KUDUS – Jajaran Unit Reskrim Polsek Kudus Kota berhasil mengungkap kasus kekerasan bersama-sama di muka umum (pengeroyokan) yang menyebabkan luka berat hanya dalam waktu kurang dari satu jam setelah kejadian. Dua pelaku berhasil diamankan beserta barang bukti sebilah celurit yang digunakan untuk menganiaya korban.
Kronologi Kejadian:
Bermula dari Cekcok
Peristiwa berdarah ini terjadi pada Senin pagi, 29 Desember 2025, sekitar pukul 05.10 WIB di halaman parkir Resto “21 Hot Plate Pepper Rice”, Jl. Wahid Hasyim, Kelurahan Panjunan, Kudus.
Kejadian bermula saat pelaku pertama, MSR (20), seorang mahasiswa, merasa tidak terima setelah diduga dipukul oleh korban, AP (41), yang berprofesi sebagai juru parkir, di lokasi berbeda sebelumnya.
Berniat mencari korban, kedua pihak justru bertemu di area parkir resto tersebut. Korban sempat melayangkan pukulan ke arah pelaku. Namun, pelaku MSR yang ternyata sudah menyiapkan senjata tajam dari rumah, langsung mengeluarkan sebilah celurit dan menyabetkannya ke arah korban berkali-kali.
Tak berhenti di situ, saat korban sudah terkapar bersimbah darah, pelaku kedua, DPT (19), datang ke lokasi dan turut melakukan pemukulan terhadap korban yang sudah tidak berdaya sebelum akhirnya kedua pelaku melarikan diri.

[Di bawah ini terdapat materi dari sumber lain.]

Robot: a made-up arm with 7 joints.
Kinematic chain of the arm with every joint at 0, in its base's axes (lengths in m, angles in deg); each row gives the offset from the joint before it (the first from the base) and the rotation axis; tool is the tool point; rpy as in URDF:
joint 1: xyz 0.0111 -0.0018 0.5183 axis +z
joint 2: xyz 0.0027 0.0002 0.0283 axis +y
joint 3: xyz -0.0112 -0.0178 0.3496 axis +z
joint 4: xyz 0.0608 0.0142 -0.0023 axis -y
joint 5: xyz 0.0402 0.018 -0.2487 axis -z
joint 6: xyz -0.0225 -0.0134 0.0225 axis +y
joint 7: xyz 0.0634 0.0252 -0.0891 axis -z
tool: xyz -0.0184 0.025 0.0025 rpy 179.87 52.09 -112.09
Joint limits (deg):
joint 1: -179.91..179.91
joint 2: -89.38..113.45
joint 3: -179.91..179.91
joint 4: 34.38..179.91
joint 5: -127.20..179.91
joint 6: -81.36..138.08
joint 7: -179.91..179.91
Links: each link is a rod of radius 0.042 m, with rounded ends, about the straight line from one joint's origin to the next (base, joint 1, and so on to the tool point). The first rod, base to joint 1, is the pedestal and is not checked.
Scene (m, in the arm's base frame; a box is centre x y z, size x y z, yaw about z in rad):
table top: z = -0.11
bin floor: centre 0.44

Kondisi Korban Cukup Mengenaskan
Akibat sabetan senjata tajam dan pengeroyokan tersebut, korban AP harus dilarikan ke RSUD dr. Loekmonohadi Kudus. Berdasarkan keterangan medis, korban mengalami luka yang sangat serius, di antaranya:
Jari manis kanan putus.
Luka robek menganga sepanjang 30 cm di pergelangan tangan kiri.
Luka robek di bagian hidung, pipi kanan, hingga telinga yang membutuhkan belasan jahitan.
Respons Cepat Polsek Kudus Kota
Mendapat laporan tersebut, Kapolsek Kudus Kota AKP Subkhan, S.H., M.H., langsung memimpin Unit Reskrim untuk melakukan olah TKP dan pengejaran.

”Berkat petunjuk dari olah TKP dan rekaman CCTV, kami berhasil mengidentifikasi pelaku yang ternyata masih berada di sekitar lokasi. Dalam waktu kurang dari satu jam, pelaku berhasil kami amankan beserta barang bukti celurit,” ujar AKP Subkhan.
Barang Bukti dan Ancaman Hukuman
Selain mengamankan kedua pelaku, polisi juga menyita sejumlah barang bukti penting, yaitu:
Satu bilah senjata tajam jenis celurit.
Pakaian milik korban dan kedua tersangka yang terkena bercak darah.
Rekaman CCTV di lokasi kejadian sebagai bukti krusial.
Kini, kedua pemuda tersebut harus mempertanggungjawabkan perbuatannya di balik jeruji besi. Mereka dijerat dengan Pasal 170 ayat (2) ke-2e KUHP tentang kekerasan secara bersama-sama yang menyebabkan luka berat, dengan ancaman hukuman pidana penjara maksimal 9 tahun.